The letter, the response composed within a few hours, perhaps minutes, after reading mine, sits unopened on our dining room table while I decide it's fate.
The same day it arrived the writer of this letter found a place to live to go with the job he does onboarding for this Wednesday. Oddly enough, my letter suggested both of these actions as a way to salvage a friendship.
The friendship is gone. I've been seen as taking sides and I'm sure am lumped into the category of "worthless friends" he was recently complaining about.
I have begun to believe that nearly all straight, white, cisgendered men are one breakup away from becoming outright abusers.
I'm pretty sad about it.
COVID Close
This morning I found out a friend has COVID. A good friend I've had a relationship with for close to 30 years! A friend who is at high risk for Long COVID fallout, who has a yet to be fully understood heart condition.
A friend who was by for a visit 20 days ago. She's roughly 10 days into it and the most likely contact point was from someone who'd isolated, tested negative, and came down from Seattle to visit after she had seen me. She's very mildly affected, in large part because she's been so diligent about isolating and wearing a mask.
It was a driveway visit and I wore my respirator/mask combo, but it is still the closest exposure I know about. It rather upset my apple cart, as CK says. That's on top of a truly lousy trauma body freakout the night before.

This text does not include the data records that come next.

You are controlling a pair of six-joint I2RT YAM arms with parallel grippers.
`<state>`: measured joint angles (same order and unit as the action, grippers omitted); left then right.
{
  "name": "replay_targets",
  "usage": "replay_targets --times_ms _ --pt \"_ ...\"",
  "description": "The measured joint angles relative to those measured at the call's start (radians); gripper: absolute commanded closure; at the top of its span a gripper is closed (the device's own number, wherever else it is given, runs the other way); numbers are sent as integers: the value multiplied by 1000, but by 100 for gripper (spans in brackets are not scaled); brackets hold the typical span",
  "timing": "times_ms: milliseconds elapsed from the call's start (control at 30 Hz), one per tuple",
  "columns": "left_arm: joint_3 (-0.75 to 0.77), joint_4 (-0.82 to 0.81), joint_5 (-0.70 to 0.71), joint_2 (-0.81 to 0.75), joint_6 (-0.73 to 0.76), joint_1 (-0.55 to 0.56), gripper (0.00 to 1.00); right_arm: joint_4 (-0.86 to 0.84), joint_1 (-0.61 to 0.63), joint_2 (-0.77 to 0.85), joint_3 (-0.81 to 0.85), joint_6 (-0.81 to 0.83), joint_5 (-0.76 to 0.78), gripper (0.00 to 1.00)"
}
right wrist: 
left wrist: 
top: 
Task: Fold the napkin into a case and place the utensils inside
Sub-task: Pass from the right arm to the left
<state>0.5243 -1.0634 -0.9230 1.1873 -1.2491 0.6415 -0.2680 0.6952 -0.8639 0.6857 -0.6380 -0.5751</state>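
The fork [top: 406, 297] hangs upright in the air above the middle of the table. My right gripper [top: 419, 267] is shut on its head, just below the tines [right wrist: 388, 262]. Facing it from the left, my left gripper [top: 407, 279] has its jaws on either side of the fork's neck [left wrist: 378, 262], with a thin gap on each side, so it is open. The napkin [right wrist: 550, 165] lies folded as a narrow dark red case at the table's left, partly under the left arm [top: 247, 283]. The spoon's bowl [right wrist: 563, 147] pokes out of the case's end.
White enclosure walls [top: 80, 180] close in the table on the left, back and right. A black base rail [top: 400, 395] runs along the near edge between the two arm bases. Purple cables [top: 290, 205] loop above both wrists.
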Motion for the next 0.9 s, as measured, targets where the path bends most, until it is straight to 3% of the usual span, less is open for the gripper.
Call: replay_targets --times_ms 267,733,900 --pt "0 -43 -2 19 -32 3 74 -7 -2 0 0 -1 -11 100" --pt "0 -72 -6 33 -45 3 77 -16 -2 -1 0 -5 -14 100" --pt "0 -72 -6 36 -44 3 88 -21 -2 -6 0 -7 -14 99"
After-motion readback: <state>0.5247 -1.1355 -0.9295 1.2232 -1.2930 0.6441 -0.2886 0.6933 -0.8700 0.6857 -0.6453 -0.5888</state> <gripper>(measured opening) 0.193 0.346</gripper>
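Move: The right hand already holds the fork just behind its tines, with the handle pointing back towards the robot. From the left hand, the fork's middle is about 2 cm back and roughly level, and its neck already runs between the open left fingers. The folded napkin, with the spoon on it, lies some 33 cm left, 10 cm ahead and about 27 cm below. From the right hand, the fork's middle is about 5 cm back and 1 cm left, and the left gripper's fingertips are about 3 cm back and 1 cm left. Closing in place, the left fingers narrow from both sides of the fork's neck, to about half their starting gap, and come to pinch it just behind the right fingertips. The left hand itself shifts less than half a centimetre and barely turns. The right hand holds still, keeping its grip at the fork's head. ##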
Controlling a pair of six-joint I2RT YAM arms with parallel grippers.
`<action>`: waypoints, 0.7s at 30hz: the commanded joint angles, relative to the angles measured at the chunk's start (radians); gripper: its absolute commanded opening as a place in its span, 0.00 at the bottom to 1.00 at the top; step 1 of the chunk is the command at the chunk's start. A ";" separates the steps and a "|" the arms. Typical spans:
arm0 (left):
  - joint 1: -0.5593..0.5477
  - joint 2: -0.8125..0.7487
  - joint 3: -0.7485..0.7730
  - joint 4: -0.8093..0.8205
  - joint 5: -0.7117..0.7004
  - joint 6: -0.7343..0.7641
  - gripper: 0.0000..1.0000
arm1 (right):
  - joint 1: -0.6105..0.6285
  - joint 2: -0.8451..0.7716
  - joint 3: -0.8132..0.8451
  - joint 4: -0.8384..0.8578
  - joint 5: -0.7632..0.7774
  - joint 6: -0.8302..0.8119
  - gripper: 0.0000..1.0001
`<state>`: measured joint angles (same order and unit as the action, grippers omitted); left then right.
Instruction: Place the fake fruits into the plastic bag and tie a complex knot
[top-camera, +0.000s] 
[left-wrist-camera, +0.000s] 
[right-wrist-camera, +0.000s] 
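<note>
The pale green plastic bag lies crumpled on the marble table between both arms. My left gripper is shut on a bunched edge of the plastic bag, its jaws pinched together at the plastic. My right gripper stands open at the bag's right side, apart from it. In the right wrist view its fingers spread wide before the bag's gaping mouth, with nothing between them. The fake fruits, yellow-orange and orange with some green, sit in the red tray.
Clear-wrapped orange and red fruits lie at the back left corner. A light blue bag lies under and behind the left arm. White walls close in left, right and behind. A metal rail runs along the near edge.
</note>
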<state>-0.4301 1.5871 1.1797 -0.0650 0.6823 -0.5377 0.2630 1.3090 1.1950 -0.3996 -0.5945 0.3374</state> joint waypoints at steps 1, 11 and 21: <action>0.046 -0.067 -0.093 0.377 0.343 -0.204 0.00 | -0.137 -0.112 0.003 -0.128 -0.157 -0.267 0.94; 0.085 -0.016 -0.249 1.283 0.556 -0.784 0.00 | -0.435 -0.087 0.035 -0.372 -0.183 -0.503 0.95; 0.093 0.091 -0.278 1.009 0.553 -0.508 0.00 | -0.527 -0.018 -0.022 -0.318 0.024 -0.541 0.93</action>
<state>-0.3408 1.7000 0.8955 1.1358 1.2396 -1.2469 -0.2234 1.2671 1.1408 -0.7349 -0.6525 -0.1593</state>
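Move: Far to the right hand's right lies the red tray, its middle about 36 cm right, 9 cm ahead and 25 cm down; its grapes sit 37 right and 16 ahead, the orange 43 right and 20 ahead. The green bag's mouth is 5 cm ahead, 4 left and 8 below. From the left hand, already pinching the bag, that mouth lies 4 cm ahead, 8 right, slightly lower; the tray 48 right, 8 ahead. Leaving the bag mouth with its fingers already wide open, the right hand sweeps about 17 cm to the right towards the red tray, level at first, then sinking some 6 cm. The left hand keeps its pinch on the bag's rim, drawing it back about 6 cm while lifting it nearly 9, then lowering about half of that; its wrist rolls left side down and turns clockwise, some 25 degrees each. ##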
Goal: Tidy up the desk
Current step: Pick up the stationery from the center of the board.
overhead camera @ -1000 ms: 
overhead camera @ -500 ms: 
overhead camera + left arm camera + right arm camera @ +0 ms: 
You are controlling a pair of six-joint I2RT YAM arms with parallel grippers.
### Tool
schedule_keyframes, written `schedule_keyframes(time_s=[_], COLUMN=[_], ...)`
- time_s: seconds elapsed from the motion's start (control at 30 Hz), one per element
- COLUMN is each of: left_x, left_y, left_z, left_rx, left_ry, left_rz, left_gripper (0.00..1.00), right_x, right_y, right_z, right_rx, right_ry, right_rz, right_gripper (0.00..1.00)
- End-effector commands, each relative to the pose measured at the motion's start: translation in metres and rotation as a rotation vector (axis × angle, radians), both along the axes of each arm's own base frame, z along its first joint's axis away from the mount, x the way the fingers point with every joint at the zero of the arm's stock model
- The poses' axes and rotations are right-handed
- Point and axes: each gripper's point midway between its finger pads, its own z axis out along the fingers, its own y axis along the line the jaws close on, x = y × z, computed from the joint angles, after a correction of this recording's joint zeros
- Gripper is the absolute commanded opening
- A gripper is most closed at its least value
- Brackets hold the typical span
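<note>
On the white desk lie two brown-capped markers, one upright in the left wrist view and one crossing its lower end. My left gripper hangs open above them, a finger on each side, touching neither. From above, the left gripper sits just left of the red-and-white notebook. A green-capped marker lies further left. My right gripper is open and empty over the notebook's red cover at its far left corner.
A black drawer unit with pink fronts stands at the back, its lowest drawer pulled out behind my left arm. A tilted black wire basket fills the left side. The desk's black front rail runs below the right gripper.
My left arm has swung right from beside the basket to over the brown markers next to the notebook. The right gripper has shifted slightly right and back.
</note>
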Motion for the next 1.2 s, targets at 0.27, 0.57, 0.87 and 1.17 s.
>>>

This led to me not being as prepared as I like to be for my Saturday Yoga of Freedom class. I wanted to talk more in depth about Larry Ward, but I just didn't have it in me.
So I talked about all this and less about Larry Ward's work. I still included it and I focused the physical practice on how to care for knees, since a friend who comes regularly has been having a lot of knee pain all week. It was a small group of students, so it worked. We all felt the support of community.
This all helped me, although I've felt significantly tired all day long. We're going to press hard tomorrow to get several things prepared for me to mail on Monday. I'm very aware of how late it is and how much I want to do tomorrow!
Body Freakout
It happened. It was only a matter of time. Someone peed on the new sofa.
Dora is getting a little incontinent as she ages and this shows up when she either gets so relaxed that she just releases or she licks too much when she's needing to go. Anyway, she was snuggled up against me while I played on our Switch. When she got up to investigate what CK was doing in the kitchen I was suddenly very cold!
Upon inspection there was urine on the sofa and along my side! We dealt with it quickly, but as I came to realize how much urine was on me I began to feel really anxious.
Buy the time I got into the shower it felt like the area that was affected was so gross. I felt shaky and it seemed like I couldn't get the affected skin to warm up or feel clean. I was flooded with the maelstrom energy from the therapy session.
When I got out i explained to CK what I was experiencing. She asked what would help then went to turn on the kettle and brought be back fleece to put on. After some ginger tea and digestive biscuits I'm starting to feel like I can make art.
What a perfectly miserable way to end the week. I'm staying focused on how supportive CK was, how I articulated what was happening, asked how grateful I am she turned up the thermostat for the water heater! I'm also grateful for the long cat and all his shenanigans.